■ Prompt: Your answer should be every line of the entries that has the string "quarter" in it.
··· Raw data
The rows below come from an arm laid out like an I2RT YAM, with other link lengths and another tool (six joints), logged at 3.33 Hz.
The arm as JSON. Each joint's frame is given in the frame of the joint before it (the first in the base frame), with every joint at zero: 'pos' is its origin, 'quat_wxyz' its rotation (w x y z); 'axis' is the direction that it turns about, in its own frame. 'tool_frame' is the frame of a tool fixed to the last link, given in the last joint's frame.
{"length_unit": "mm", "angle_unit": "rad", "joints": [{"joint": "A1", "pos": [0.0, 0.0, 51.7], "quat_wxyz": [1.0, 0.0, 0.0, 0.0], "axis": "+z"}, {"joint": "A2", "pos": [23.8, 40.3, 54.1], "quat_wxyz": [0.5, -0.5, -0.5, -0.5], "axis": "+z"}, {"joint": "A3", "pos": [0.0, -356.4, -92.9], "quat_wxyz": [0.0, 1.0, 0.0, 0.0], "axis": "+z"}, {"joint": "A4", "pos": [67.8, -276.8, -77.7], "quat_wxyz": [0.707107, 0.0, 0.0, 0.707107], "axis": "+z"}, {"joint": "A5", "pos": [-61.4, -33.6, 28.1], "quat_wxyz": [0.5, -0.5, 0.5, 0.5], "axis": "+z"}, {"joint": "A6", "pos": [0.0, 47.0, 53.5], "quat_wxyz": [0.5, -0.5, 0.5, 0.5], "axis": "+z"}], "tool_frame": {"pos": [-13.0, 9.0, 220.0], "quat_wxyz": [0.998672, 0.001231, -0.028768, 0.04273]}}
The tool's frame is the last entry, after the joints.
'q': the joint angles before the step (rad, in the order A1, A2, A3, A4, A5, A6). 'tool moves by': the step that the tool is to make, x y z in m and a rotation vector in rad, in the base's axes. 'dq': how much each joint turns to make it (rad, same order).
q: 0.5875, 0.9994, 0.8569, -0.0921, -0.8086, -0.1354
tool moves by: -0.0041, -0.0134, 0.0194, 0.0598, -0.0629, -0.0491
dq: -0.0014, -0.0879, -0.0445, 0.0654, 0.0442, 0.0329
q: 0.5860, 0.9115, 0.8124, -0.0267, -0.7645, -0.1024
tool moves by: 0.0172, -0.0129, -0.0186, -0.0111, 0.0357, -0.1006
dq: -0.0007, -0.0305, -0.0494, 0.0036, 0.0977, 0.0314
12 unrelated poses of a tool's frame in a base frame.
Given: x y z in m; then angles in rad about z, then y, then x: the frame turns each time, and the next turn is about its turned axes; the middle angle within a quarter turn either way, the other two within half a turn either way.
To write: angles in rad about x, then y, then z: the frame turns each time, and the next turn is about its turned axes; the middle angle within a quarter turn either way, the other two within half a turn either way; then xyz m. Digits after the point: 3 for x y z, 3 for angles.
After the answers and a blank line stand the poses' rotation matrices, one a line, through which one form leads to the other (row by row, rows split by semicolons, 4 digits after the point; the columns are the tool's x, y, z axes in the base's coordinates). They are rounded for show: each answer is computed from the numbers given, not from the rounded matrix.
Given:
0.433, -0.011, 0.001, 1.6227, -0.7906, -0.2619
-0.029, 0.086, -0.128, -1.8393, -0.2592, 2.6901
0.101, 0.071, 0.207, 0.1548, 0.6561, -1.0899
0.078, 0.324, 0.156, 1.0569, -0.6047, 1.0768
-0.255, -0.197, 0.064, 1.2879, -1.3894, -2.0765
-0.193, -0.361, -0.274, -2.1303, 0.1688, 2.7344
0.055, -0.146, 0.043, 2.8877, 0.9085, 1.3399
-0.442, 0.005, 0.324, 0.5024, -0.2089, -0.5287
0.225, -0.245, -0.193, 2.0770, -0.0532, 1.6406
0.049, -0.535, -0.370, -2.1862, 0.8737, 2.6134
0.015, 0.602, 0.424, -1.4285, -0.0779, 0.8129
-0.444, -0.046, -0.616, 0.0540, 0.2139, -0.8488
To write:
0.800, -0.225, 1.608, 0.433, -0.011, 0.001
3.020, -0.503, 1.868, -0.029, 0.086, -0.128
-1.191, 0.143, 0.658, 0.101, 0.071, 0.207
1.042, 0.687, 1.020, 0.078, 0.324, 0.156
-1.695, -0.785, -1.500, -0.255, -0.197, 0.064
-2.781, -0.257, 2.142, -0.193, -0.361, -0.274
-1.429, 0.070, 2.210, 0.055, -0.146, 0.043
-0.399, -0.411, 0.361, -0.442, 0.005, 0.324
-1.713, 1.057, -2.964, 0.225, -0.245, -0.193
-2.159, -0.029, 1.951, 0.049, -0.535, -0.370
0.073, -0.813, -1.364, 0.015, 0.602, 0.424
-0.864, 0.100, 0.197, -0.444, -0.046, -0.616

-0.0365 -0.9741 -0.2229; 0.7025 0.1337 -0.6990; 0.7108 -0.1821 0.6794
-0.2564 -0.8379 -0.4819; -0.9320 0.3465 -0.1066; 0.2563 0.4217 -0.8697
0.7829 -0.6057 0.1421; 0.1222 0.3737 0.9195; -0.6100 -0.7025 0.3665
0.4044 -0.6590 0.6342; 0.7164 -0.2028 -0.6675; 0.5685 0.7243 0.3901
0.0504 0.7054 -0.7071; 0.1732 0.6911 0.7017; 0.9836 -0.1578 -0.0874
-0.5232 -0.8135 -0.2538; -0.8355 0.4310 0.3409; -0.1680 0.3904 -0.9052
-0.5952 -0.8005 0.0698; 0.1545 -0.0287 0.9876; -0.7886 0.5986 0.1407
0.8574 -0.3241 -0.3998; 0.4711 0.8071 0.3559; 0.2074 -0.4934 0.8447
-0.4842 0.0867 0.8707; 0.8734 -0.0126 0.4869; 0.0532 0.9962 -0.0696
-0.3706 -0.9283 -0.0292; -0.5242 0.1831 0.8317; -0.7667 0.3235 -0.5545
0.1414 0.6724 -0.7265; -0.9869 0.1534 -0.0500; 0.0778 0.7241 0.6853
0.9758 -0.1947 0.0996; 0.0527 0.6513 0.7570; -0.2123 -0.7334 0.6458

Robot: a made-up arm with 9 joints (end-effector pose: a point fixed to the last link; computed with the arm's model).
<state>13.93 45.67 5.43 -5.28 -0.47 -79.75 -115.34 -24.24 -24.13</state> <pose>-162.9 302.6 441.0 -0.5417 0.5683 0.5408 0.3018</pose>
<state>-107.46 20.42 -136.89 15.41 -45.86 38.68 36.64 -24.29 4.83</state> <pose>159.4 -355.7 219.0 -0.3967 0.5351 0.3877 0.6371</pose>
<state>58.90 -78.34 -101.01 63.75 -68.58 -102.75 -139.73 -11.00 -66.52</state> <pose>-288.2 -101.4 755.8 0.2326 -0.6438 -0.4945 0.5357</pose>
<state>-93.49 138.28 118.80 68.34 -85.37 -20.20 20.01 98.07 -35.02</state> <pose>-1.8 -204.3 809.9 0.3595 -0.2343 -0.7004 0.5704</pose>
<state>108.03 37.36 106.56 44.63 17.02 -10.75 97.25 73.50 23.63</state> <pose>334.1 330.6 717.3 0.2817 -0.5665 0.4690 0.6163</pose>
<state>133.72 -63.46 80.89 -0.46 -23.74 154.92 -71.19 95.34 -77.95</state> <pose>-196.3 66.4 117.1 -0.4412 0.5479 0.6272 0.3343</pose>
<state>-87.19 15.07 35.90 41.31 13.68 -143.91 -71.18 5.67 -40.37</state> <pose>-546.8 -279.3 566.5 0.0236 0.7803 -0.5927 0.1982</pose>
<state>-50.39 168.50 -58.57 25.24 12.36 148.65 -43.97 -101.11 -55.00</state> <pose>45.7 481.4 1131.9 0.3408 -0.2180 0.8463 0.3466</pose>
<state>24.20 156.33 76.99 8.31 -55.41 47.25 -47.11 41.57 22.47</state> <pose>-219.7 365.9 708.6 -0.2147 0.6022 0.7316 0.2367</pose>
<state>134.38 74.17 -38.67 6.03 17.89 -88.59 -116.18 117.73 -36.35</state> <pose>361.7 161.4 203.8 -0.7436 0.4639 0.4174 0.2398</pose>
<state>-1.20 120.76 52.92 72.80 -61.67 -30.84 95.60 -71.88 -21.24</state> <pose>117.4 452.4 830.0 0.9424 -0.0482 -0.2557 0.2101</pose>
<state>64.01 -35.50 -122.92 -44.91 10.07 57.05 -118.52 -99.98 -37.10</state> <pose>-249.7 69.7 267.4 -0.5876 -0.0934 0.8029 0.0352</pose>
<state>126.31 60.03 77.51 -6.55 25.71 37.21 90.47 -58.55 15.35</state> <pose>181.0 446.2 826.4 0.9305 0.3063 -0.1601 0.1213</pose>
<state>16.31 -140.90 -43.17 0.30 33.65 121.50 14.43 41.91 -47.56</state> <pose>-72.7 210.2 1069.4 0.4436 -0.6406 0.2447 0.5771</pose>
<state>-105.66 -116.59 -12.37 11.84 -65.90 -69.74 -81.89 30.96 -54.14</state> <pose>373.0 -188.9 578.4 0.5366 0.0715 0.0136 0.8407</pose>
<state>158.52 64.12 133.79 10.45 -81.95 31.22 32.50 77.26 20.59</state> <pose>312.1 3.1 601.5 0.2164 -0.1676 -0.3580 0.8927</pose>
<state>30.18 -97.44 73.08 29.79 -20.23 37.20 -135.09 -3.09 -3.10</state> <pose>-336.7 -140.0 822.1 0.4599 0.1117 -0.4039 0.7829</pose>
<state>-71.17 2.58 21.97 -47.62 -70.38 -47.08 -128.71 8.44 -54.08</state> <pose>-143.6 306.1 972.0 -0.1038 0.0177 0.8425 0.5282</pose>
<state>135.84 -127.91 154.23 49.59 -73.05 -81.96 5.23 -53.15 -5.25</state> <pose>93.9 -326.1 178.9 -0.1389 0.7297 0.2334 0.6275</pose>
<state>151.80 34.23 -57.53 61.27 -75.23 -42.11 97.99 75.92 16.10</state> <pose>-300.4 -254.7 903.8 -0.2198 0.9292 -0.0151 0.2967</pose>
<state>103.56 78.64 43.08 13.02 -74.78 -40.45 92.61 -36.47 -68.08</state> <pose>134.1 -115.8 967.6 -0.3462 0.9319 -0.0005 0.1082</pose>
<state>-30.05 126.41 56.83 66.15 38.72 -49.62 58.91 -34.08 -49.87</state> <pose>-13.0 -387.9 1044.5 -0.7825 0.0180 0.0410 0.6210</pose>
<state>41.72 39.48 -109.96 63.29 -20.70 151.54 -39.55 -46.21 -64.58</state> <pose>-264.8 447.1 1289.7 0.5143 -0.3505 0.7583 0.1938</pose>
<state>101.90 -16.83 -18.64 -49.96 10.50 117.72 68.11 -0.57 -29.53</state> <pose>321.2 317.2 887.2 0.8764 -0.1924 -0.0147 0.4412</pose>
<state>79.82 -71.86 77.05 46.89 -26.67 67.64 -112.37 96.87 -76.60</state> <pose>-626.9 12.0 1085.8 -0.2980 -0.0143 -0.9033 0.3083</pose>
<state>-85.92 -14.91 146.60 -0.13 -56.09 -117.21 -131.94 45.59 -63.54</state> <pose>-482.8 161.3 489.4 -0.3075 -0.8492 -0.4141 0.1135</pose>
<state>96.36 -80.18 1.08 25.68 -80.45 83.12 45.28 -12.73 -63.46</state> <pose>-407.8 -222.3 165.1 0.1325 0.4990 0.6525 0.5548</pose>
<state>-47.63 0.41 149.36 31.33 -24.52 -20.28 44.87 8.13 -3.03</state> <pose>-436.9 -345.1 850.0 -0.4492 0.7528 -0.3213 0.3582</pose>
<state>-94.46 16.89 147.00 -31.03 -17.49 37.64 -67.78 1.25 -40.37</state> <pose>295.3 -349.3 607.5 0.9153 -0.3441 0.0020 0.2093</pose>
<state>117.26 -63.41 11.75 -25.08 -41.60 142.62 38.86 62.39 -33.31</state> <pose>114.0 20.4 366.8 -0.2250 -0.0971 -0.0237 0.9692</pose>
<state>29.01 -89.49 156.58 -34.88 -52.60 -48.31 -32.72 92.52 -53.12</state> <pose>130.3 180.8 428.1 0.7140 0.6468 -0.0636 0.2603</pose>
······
■ Solution to this task:
Given: x y z in m; then angles in rad about z, then y, then x: the frame turns each time, and the next turn is about its turned axes; the middle angle within a quarter turn either way, the other two within half a turn either way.
To write: angles in rad about x, then y, then z: the frame turns each time, and the next turn is about its turned axes; the middle angle within a quarter turn either way, the other two within half a turn either way; then xyz m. Digits after the point: 3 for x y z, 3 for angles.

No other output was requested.